_Problem description_. For each record below, give an exact transcription.

····················

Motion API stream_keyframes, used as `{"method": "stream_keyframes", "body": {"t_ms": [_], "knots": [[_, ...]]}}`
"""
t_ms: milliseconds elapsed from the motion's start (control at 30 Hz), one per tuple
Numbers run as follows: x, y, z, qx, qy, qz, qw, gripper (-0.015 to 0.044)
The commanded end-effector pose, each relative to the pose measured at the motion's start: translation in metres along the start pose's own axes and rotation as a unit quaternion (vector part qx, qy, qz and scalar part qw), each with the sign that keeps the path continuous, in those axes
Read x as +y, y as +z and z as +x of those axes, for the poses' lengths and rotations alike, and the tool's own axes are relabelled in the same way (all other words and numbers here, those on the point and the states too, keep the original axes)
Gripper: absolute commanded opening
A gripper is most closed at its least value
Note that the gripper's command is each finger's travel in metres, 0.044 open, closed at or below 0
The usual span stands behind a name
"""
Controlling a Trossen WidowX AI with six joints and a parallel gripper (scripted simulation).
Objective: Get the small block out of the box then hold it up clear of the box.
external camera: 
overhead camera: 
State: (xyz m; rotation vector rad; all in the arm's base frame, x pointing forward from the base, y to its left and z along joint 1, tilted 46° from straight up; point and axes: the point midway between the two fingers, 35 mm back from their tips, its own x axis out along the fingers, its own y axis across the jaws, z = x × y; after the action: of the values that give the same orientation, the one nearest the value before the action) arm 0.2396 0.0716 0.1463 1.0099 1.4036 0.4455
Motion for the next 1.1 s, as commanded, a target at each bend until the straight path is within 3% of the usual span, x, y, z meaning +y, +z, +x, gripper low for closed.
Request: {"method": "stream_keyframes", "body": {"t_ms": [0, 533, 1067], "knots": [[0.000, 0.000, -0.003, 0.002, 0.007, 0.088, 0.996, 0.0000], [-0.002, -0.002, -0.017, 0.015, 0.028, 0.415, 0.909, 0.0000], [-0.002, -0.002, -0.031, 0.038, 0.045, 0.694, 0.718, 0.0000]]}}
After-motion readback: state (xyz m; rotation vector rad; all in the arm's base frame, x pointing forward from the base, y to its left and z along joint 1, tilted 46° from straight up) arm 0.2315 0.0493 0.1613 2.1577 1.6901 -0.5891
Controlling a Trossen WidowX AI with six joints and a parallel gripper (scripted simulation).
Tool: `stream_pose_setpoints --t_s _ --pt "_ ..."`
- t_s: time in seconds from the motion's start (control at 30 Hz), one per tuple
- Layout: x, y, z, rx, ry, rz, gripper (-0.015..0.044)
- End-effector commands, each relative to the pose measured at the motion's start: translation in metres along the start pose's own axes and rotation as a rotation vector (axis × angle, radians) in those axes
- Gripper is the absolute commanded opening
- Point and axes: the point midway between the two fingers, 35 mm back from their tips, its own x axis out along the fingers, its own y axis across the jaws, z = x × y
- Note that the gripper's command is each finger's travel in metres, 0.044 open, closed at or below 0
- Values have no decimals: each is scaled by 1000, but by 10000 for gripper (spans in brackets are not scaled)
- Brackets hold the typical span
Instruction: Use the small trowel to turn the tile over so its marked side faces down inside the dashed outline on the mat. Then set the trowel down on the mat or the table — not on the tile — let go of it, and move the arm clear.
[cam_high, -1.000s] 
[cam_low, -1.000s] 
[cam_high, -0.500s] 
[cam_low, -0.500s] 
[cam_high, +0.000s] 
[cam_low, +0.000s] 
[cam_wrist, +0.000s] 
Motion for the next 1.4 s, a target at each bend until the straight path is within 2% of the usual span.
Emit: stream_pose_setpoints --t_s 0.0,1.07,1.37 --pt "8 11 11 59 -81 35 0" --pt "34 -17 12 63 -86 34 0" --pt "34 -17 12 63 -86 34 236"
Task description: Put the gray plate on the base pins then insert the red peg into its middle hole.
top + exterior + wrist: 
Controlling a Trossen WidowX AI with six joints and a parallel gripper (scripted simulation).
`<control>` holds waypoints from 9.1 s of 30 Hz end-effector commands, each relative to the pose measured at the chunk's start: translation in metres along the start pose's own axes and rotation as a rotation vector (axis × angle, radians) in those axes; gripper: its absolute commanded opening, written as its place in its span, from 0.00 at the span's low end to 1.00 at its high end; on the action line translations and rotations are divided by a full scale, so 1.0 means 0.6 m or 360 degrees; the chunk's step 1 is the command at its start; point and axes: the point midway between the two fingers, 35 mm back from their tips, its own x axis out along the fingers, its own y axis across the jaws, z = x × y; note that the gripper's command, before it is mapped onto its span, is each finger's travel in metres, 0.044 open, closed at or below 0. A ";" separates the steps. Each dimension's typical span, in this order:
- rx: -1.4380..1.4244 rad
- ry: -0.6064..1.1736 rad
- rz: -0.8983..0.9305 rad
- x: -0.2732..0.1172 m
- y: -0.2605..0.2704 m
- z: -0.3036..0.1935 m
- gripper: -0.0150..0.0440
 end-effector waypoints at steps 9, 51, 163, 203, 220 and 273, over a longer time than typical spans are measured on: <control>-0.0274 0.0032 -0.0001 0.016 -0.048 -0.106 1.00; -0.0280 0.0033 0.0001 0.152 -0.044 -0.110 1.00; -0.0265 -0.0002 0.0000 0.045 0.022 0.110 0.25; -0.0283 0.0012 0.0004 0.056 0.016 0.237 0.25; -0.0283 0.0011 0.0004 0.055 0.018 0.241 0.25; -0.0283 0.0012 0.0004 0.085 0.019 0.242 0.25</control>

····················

_Output_.
Motion API stream_keyframes, used as `{"method": "stream_keyframes", "body": {"t_ms": [_], "knots": [[_, ...]]}}`
"""
t_ms: milliseconds elapsed from the motion's start (control at 30 Hz), one per tuple
Numbers run as follows: x, y, z, qx, qy, qz, qw, gripper (-0.015 to 0.044)
The commanded end-effector pose, each relative to the pose measured at the motion's start: translation in metres along the start pose's own axes and rotation as a unit quaternion (vector part qx, qy, qz and scalar part qw), each with the sign that keeps the path continuous, in those axes
Read x as +y, y as +z and z as +x of those axes, for the poses' lengths and rotations alike, and the tool's own axes are relabelled in the same way (all other words and numbers here, those on the point and the states too, keep the original axes)
Gripper: absolute commanded opening
A gripper is most closed at its least value
Note that the gripper's command is each finger's travel in metres, 0.044 open, closed at or below 0
The usual span stands behind a name
"""
Controlling a Trossen WidowX AI with six joints and a parallel gripper (scripted simulation).
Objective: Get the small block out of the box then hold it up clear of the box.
external camera: 
overhead camera: 
State: (xyz m; rotation vector rad; all in the arm's base frame, x pointing forward from the base, y to its left and z along joint 1, tilted 46° from straight up; point and axes: the point midway between the two fingers, 35 mm back from their tips, its own x axis out along the fingers, its own y axis across the jaws, z = x × y; after the action: of the values that give the same orientation, the one nearest the value before the action) arm 0.2396 0.0716 0.1463 1.0099 1.4036 0.4455
Motion for the next 1.1 s, as commanded, a target at each bend until the straight path is within 3% of the usual span, x, y, z meaning +y, +z, +x, gripper low for closed.
Request: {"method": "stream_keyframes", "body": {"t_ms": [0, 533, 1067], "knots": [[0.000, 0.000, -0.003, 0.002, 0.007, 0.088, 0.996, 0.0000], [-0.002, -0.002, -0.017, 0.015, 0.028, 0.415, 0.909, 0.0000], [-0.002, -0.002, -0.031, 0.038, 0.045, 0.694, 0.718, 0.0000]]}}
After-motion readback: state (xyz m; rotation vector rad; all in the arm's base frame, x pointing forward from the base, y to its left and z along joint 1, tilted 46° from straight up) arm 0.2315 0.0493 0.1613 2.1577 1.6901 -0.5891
Controlling a Trossen WidowX AI with six joints and a parallel gripper (scripted simulation).
Tool: `stream_pose_setpoints --t_s _ --pt "_ ..."`
- t_s: time in seconds from the motion's start (control at 30 Hz), one per tuple
- Layout: x, y, z, rx, ry, rz, gripper (-0.015..0.044)
- End-effector commands, each relative to the pose measured at the motion's start: translation in metres along the start pose's own axes and rotation as a rotation vector (axis × angle, radians) in those axes
- Gripper is the absolute commanded opening
- Point and axes: the point midway between the two fingers, 35 mm back from their tips, its own x axis out along the fingers, its own y axis across the jaws, z = x × y
- Note that the gripper's command is each finger's travel in metres, 0.044 open, closed at or below 0
- Values have no decimals: each is scaled by 1000, but by 10000 for gripper (spans in brackets are not scaled)
- Brackets hold the typical span
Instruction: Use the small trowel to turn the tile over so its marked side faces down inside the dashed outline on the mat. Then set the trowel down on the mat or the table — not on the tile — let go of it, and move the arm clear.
[cam_high, -1.000s] 
[cam_low, -1.000s] 
[cam_high, -0.500s] 
[cam_low, -0.500s] 
[cam_high, +0.000s] 
[cam_low, +0.000s] 
[cam_wrist, +0.000s] 
Motion for the next 1.4 s, a target at each bend until the straight path is within 2% of the usual span.
Emit: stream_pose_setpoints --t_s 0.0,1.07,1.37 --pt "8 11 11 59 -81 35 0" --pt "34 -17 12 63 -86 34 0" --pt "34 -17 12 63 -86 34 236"
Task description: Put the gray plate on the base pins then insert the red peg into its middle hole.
top + exterior + wrist: 
Controlling a Trossen WidowX AI with six joints and a parallel gripper (scripted simulation).
`<control>` holds waypoints from 9.1 s of 30 Hz end-effector commands, each relative to the pose measured at the chunk's start: translation in metres along the start pose's own axes and rotation as a rotation vector (axis × angle, radians) in those axes; gripper: its absolute commanded opening, written as its place in its span, from 0.00 at the span's low end to 1.00 at its high end; on the action line translations and rotations are divided by a full scale, so 1.0 means 0.6 m or 360 degrees; the chunk's step 1 is the command at its start; point and axes: the point midway between the two fingers, 35 mm back from their tips, its own x axis out along the fingers, its own y axis across the jaws, z = x × y; note that the gripper's command, before it is mapped onto its span, is each finger's travel in metres, 0.044 open, closed at or below 0. A ";" separates the steps. Each dimension's typical span, in this order:
- rx: -1.4380..1.4244 rad
- ry: -0.6064..1.1736 rad
- rz: -0.8983..0.9305 rad
- x: -0.2732..0.1172 m
- y: -0.2605..0.2704 m
- z: -0.3036..0.1935 m
- gripper: -0.0150..0.0440
 end-effector waypoints at steps 9, 51, 163, 203, 220 and 273, over a longer time than typical spans are measured on: <control>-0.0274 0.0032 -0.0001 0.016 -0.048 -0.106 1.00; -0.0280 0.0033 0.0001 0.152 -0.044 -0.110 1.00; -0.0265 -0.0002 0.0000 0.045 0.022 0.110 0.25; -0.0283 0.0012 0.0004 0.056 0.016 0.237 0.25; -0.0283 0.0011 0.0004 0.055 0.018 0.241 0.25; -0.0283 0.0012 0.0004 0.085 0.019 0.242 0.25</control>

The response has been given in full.